# [PROBLEM STATEMENT]
Every line of the material that mentions the word "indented" should be copied out.

******

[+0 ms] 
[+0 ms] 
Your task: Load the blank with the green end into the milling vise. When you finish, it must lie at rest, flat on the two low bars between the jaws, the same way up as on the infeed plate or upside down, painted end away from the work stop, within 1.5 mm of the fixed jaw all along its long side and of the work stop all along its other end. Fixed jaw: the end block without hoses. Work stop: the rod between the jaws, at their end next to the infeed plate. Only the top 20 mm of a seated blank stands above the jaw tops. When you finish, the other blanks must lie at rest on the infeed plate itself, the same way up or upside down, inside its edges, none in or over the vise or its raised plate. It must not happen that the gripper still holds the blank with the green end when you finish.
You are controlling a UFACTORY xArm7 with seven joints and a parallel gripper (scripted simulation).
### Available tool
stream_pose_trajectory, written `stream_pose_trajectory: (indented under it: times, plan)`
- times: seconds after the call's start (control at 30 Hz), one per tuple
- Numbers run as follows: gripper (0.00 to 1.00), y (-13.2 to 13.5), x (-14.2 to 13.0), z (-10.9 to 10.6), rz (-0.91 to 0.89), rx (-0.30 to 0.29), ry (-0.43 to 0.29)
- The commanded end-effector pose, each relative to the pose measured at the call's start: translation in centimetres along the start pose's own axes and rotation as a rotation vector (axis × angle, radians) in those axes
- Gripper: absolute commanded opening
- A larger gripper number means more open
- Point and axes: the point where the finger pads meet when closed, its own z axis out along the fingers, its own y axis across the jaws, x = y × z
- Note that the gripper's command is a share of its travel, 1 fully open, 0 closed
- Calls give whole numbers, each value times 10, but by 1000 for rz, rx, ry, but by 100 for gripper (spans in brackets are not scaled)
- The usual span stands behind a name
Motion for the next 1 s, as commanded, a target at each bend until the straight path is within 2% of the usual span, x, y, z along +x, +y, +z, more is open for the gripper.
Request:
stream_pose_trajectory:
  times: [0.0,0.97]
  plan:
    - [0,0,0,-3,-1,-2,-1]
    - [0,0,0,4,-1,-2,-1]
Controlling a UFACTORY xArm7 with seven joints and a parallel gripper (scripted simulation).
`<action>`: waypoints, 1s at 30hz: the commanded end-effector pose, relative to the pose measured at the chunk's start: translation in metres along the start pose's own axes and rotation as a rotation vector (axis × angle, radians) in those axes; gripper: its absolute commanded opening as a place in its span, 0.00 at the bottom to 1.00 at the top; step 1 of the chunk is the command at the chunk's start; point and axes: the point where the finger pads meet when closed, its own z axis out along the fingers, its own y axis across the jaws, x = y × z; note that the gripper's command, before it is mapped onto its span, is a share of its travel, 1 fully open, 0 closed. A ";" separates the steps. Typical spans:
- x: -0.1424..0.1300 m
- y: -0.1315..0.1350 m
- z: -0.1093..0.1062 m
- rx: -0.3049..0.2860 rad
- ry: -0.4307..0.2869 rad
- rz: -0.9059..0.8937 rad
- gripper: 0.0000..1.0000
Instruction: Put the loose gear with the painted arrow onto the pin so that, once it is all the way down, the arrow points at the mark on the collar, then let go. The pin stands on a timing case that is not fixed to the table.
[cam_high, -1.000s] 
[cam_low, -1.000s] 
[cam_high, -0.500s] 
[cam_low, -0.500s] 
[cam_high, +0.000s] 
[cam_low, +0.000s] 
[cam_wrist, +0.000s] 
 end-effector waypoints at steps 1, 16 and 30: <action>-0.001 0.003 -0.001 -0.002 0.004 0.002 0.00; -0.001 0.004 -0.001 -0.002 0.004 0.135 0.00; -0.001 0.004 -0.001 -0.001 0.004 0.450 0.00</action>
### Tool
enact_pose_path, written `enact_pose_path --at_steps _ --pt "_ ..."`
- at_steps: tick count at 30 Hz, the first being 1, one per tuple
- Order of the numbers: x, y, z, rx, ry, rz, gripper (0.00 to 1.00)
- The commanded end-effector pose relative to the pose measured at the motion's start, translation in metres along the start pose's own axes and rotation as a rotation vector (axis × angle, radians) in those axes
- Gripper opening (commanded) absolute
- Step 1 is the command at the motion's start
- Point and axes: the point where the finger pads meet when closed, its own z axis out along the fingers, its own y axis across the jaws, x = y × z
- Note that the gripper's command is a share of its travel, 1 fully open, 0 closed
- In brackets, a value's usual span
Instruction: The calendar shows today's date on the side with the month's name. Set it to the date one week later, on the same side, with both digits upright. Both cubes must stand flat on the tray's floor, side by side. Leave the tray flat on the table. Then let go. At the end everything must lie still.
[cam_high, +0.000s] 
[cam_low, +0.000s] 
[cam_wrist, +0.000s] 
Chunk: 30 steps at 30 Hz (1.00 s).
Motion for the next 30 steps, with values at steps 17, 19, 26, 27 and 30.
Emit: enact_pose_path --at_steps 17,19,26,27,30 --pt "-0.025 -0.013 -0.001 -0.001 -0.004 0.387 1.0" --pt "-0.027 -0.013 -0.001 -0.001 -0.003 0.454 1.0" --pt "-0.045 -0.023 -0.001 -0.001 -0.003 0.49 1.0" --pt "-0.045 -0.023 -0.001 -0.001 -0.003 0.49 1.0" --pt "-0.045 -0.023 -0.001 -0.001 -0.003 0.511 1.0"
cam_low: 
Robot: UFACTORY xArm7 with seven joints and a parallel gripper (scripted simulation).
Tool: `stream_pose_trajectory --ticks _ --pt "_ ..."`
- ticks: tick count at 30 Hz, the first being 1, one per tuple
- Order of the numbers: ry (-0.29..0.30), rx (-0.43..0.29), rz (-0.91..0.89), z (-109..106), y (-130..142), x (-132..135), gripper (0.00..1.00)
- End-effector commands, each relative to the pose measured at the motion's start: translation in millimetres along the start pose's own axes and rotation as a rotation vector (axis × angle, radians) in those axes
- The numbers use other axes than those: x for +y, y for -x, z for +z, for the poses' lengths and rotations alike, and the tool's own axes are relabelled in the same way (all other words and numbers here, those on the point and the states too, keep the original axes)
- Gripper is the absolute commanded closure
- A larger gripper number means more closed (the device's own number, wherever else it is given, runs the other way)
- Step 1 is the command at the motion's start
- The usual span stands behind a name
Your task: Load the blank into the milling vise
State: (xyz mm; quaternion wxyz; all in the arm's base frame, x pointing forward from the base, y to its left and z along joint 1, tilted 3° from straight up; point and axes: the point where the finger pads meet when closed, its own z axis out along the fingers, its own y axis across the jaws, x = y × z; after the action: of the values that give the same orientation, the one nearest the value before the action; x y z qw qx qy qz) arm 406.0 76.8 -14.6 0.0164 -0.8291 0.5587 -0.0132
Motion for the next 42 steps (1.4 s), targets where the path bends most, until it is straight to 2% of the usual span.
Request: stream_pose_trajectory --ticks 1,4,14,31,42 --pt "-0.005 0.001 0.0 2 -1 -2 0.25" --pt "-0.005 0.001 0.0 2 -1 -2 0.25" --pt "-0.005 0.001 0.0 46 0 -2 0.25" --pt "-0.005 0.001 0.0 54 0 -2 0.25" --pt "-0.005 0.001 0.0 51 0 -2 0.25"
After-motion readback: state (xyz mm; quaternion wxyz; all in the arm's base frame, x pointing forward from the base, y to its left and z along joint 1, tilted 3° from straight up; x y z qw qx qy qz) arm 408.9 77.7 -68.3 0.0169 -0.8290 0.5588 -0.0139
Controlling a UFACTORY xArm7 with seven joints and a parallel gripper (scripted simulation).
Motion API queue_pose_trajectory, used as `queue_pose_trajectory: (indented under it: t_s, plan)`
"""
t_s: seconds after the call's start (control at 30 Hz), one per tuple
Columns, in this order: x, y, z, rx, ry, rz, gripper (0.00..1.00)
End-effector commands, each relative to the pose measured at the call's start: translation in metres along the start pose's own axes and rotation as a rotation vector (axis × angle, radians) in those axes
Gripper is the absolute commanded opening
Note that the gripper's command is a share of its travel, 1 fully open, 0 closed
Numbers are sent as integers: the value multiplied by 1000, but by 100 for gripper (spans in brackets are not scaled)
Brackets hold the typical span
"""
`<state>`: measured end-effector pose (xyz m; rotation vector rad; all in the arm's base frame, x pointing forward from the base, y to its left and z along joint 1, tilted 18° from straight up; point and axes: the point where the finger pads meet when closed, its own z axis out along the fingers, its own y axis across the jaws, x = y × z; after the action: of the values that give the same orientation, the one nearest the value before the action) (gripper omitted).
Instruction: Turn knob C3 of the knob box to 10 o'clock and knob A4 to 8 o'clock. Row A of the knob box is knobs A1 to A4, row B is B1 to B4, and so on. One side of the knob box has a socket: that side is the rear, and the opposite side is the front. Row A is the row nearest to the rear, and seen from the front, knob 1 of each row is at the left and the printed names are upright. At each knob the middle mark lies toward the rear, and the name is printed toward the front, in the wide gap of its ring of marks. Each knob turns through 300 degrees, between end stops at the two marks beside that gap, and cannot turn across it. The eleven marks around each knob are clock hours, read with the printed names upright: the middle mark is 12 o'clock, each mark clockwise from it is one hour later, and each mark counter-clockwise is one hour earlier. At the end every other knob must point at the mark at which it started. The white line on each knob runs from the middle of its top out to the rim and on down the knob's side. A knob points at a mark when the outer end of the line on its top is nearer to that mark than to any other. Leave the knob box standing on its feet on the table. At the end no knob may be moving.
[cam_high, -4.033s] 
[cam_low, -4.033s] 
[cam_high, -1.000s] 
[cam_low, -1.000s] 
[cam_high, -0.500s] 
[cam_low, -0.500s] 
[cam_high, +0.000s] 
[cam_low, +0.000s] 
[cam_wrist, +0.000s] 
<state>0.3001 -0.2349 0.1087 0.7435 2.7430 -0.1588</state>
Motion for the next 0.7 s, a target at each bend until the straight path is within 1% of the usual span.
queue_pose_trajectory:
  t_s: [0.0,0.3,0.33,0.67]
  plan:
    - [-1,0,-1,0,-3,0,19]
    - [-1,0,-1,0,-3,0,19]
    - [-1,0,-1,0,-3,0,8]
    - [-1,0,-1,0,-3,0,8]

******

# [ANSWER SECTION]
stream_pose_trajectory, written `stream_pose_trajectory: (indented under it: times, plan)`
Motion API queue_pose_trajectory, used as `queue_pose_trajectory: (indented under it: t_s, plan)`

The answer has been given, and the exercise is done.